5) Solving 2x² - 3x + 7 < 0
Now, let’s analyze the quadratic inequality 2x² - 3x + 7 < 0. In this case, a = 2, b = -3, and c = 7. The discriminant Δ is calculated as:
Δ = (-3)² - 4(2)(7) = 9 - 56 = -47.
The discriminant is negative (Δ < 0), which means the quadratic equation 2x² - 3x + 7 = 0 has no real roots. The coefficient a = 2 is positive, so the parabola opens upwards. As the parabola does not intersect the x-axis and opens upwards, the quadratic expression is always positive. Thus, there are no real values of x for which 2x² - 3x + 7 is less than 0. The solution set is the empty set, denoted as ∅. This situation further exemplifies how a positive leading coefficient and a negative discriminant lead to a quadratic expression that is always positive, resulting in no solution for inequalities requiring negative values.
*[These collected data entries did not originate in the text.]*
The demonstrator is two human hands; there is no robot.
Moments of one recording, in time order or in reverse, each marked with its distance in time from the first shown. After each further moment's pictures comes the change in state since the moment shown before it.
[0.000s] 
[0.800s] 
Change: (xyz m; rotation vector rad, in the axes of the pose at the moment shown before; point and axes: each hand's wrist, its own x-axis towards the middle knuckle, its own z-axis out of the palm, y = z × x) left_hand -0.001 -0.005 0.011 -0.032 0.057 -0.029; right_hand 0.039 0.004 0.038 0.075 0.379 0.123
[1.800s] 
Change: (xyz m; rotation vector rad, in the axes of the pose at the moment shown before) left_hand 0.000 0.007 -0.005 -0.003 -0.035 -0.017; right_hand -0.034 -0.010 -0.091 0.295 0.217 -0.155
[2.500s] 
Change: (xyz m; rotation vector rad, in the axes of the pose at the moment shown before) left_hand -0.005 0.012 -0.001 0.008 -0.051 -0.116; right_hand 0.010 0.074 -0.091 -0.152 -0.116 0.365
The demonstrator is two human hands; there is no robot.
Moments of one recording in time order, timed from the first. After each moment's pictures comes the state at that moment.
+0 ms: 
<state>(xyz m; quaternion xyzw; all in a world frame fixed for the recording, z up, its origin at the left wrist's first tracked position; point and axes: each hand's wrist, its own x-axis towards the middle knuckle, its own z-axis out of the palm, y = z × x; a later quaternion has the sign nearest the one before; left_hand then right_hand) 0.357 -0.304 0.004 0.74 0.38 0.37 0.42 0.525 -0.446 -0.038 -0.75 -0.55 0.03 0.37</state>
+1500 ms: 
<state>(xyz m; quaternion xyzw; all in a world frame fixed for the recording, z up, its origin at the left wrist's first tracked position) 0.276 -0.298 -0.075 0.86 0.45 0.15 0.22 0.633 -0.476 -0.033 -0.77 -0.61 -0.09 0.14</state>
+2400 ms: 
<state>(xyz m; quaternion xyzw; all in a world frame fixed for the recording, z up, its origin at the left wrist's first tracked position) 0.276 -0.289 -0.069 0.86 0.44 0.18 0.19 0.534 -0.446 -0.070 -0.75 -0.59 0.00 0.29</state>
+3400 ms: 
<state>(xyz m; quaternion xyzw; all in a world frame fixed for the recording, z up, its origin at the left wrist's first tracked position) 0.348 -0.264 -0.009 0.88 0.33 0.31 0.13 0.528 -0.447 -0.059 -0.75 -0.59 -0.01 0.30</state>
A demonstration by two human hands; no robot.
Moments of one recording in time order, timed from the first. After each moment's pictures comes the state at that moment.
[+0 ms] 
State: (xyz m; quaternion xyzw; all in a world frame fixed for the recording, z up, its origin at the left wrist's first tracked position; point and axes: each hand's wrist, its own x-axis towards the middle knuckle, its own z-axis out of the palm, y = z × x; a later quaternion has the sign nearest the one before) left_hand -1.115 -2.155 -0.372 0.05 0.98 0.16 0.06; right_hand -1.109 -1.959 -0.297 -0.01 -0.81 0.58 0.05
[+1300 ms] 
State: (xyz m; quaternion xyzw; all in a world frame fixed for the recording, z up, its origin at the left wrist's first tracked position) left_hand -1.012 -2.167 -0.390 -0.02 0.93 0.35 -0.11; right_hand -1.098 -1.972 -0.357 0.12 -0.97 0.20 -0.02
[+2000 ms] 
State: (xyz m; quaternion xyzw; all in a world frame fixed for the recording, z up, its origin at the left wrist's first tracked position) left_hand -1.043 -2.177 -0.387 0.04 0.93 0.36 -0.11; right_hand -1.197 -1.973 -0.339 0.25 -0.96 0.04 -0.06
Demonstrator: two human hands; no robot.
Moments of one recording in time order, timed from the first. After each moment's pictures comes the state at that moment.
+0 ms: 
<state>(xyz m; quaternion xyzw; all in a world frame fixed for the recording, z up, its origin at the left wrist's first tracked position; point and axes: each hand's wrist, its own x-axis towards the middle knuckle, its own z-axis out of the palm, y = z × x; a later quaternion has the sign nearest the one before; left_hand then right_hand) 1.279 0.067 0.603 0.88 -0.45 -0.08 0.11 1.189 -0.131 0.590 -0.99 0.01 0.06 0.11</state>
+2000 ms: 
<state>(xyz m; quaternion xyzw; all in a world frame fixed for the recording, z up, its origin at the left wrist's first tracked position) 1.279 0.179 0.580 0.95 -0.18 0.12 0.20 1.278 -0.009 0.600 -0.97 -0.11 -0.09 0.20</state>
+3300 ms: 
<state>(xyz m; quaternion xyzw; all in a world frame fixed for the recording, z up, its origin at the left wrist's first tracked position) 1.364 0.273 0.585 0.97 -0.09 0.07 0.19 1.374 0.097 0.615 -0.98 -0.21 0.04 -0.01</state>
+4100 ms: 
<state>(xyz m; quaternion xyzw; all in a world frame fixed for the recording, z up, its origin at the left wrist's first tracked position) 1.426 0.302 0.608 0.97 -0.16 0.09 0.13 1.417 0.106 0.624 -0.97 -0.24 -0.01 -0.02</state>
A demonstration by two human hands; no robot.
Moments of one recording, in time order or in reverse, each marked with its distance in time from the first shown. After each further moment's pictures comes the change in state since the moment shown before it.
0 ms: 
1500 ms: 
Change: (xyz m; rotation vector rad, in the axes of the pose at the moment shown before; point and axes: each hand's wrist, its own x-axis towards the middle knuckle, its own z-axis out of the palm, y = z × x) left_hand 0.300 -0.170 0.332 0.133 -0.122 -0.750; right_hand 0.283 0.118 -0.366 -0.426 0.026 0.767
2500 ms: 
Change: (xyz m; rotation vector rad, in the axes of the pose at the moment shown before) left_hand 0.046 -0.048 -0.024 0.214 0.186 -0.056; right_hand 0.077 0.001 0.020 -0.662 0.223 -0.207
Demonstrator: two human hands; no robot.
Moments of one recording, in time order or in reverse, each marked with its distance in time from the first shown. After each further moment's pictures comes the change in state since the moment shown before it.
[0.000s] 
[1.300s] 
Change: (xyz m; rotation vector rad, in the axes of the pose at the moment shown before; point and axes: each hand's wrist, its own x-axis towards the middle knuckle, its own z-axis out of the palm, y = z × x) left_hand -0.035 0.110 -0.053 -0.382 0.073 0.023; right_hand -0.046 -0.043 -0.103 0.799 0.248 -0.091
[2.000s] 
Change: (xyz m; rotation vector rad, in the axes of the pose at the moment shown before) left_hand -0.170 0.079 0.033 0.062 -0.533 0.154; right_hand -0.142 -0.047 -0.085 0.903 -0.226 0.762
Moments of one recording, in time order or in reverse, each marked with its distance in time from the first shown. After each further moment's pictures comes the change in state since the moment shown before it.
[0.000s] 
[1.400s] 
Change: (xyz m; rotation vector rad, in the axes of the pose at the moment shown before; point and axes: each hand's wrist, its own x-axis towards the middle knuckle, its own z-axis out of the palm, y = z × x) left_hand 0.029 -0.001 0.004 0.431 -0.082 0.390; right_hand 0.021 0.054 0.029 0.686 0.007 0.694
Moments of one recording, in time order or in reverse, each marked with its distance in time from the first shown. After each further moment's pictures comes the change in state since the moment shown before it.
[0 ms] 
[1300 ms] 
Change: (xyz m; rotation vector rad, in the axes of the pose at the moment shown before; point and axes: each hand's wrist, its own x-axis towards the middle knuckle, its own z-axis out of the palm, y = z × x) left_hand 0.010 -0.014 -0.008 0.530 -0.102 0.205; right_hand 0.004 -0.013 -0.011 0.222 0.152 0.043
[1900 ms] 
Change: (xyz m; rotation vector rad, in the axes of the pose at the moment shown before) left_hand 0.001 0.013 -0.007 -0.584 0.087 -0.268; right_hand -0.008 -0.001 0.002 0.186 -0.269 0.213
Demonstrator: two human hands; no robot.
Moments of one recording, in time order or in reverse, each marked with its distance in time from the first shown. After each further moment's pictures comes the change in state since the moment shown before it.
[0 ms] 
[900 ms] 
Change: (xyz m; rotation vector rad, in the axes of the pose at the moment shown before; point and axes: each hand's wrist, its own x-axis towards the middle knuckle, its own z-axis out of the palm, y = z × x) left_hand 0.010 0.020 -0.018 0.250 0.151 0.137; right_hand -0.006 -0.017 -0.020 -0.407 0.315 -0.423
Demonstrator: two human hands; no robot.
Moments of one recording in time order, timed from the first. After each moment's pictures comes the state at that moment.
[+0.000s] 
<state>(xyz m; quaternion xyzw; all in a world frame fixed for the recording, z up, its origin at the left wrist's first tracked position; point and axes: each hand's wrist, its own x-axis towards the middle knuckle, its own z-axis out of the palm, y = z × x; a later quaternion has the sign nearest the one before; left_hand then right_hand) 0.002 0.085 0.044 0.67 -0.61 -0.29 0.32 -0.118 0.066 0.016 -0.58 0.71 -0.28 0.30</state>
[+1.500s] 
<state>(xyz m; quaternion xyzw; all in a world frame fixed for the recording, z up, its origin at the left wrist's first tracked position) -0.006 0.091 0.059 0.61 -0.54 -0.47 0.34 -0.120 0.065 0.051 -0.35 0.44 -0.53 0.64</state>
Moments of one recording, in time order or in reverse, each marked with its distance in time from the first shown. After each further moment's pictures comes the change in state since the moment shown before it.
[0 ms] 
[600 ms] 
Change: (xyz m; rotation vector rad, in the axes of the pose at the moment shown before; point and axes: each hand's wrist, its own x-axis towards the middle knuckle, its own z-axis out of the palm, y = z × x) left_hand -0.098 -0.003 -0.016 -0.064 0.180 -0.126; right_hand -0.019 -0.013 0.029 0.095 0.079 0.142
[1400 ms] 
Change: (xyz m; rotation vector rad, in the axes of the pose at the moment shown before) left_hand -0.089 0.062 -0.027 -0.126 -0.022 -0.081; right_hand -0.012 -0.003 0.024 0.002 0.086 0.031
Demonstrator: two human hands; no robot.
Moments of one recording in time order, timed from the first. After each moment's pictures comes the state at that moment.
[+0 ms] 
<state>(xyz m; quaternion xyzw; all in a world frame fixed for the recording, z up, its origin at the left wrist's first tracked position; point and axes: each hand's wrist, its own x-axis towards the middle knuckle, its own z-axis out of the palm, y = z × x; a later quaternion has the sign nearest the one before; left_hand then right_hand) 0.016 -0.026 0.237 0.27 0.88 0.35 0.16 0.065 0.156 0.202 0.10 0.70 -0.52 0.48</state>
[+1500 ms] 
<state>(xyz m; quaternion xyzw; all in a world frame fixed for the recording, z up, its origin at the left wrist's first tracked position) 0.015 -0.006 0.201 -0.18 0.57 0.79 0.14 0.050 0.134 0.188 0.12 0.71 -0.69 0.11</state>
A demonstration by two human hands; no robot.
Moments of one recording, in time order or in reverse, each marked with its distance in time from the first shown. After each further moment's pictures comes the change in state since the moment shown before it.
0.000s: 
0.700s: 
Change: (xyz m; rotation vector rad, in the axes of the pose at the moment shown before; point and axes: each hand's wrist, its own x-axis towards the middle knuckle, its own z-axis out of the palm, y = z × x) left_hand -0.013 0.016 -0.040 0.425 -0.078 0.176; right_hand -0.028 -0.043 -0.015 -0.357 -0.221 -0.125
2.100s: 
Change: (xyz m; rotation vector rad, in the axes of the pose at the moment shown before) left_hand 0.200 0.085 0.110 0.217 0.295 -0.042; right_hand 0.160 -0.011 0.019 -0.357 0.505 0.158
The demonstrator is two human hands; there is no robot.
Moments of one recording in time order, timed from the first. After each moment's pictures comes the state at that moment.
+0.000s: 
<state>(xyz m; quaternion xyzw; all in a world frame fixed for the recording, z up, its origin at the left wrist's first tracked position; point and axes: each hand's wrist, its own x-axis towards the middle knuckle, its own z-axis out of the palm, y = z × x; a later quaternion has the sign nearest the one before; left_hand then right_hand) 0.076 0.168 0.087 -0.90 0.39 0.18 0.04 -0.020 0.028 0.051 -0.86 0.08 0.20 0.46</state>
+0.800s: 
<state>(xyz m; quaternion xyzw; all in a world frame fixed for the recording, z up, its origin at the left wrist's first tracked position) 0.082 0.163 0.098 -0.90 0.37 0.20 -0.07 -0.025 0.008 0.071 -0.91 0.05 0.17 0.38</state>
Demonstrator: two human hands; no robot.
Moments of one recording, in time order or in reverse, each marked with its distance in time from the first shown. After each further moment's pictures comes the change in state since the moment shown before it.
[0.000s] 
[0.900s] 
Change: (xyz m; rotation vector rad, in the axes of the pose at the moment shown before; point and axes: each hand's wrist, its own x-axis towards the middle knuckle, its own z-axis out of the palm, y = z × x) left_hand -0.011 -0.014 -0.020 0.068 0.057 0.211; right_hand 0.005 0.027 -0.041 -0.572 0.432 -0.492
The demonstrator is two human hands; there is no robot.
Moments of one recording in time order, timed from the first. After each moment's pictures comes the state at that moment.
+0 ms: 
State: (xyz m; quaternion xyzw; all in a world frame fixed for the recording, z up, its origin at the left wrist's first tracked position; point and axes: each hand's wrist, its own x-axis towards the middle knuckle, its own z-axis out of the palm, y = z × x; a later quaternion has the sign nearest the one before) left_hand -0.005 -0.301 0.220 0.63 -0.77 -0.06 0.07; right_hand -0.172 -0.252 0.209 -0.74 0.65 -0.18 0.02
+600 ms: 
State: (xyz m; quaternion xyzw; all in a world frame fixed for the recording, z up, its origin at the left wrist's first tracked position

6) Solving 4x² - 8x + 9 > 0
For the inequality 4x² - 8x + 9 > 0, we compute the discriminant with a = 4, b = -8, and c = 9:
Δ = (-8)² - 4(4)(9) = 64 - 144 = -80.
The discriminant is negative (Δ < 0), indicating no real roots for the quadratic equation 4x² - 8x + 9 = 0. The coefficient a = 4 is positive, so the parabola opens upwards. Since the parabola does not intersect the x-axis and opens upwards, the quadratic expression is always positive for all real values of x. Therefore, the solution to the inequality 4x² - 8x + 9 > 0 is the set of all real numbers, represented as (-∞, ∞). This result aligns with the pattern that an upward-opening parabola with no real roots yields a quadratic expression that is always positive.
7) Solving -3.6x² - 7.2x < 0
Lastly, we consider the inequality -3.6x² - 7.2x < 0. Here, we can first factor out -3.6x from the expression:
-3.6x(x + 2) < 0.
To make it easier to work with, we can divide both sides by -3.6. Remember that dividing by a negative number reverses the inequality sign:
x(x + 2) > 0.
Now, we find the critical points by setting x(x + 2) = 0. This gives us x = 0 and x = -2. These points divide the number line into three intervals: (-∞, -2), (-2, 0), and (0, ∞). We will test a value from each interval to determine where the inequality holds:
- Interval (-∞, -2): Choose x = -3. Then (-3)(-3 + 2) = (-3)(-1) = 3 > 0. The inequality holds.
- Interval (-2, 0): Choose x = -1. Then (-1)(-1 + 2) = (-1)(1) = -1 < 0. The inequality does not hold.
- Interval (0, ∞): Choose x = 1. Then (1)(1 + 2) = (1)(3) = 3 > 0. The inequality holds.
Thus, the solution to the inequality x(x + 2) > 0 is x < -2 or x > 0. In interval notation, this is (-∞, -2) ∪ (0, ∞). This example showcases a different approach, where factoring and analyzing intervals help solve the inequality.
In conclusion, solving quadratic inequalities involves a combination of algebraic techniques and graphical interpretations. By calculating the discriminant, we can determine whether the quadratic equation has real roots, which helps us understand if the parabola intersects the x-axis. The sign of the coefficient a tells us whether the parabola opens upwards or downwards, further guiding our solution. In cases where the discriminant is negative, and a is positive, the quadratic expression is always positive, leading to solutions of either all real numbers or the empty set depending on the inequality sign. Factoring, as demonstrated in the final example, provides another effective method for solving quadratic inequalities. Mastering these approaches enables a comprehensive understanding and ability to solve a wide range of quadratic inequalities. This skill is vital not only in mathematics but also in various applications in science, engineering, and economics, where optimization and understanding the range of solutions are essential.